Things were finally falling into place

Now I can’t stop thinking ‘bout your face

Or how you made me feel

I’m so mad dumb

’Cuz none of it was real

 

Why did I have to..

Why did you have to..

Oh how I wish we’d never met

 

There’s stuff I wish I’d never done

Always said I was born to run

but some rare people just feels like home

and you miss them as soon as they’re gone

And I haven’t felt that feeling a lot to be honest

Still I learned so young you can hold but you also gotta let go!

I think I could have loved you, you know

 

You didn’t have to hit me where it hurts the most..

I hate you for starting this

I want to forget it all

But when I close my eyes I’m back in your arms and..

 

Why did I have to..

Why did you have to..

Oh I wish we’d never met

 

 

 

A dick & an asshole 🤪

They say «just because you can, doesn’t mean you should..» Well, fuck that!

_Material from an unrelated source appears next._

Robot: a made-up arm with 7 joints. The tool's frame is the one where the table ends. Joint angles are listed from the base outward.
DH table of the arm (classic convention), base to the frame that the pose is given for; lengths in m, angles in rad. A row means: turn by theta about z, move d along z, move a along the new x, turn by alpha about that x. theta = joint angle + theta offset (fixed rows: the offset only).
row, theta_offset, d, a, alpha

If you can, DO it and then add extra horsepower to it 😆

 

 

 

 

 

This time I don’t feel like over-explaining shit

More like just rrripping out your throat and get it over with

Did you think you were the G.O.A.T and I was your little bitch..?

You should read up on my last song, cuz I really did FLIP switch!

 

Yeah, I can be an asshole and I can be a dick

and I eat men like you for breakfast prick

And then I spit you out ‘cuz you taste like shit!

 

I’m a dragon you dumb little sheep

Did you really think I’d feel anything but scorn..?

You can refer to my up-coming lyrics as ‘revenge porn’

 

I am part Aphrodite/part Hera

and if I want I can get wet like the river Madeira

but I also got a brain and a tongue like a sword and a shield

I am master of the WORD, welcome to my battlefield!

 

I said welcome to my battlefield!

 

Yeah, I can be an asshole and I can be a dick

and I eat men like you for breakfast prick

And then I spit you out ‘cuz you taste like shit!

 

I got you in a choke-hold and I don’t care if you tap

Just tap-out you bitch!..

I’m going for the SNAP!

And who the fuck has the balls to say girls can’t rap..?

You should have screwed over Eminem, he would have gone softer on you..

You should have researched me better, so you’d know the stuff I can do

 

Yeah, Yeah, Yeah! I can be an asshole and I can be a dick

and I eat men like you for breakfast prick

And then I spit you out ‘cuz you taste like shit!

Yeah, I can be the biggest asshole and the biggest dick

and to tell you the truth I am PROUD OF IT!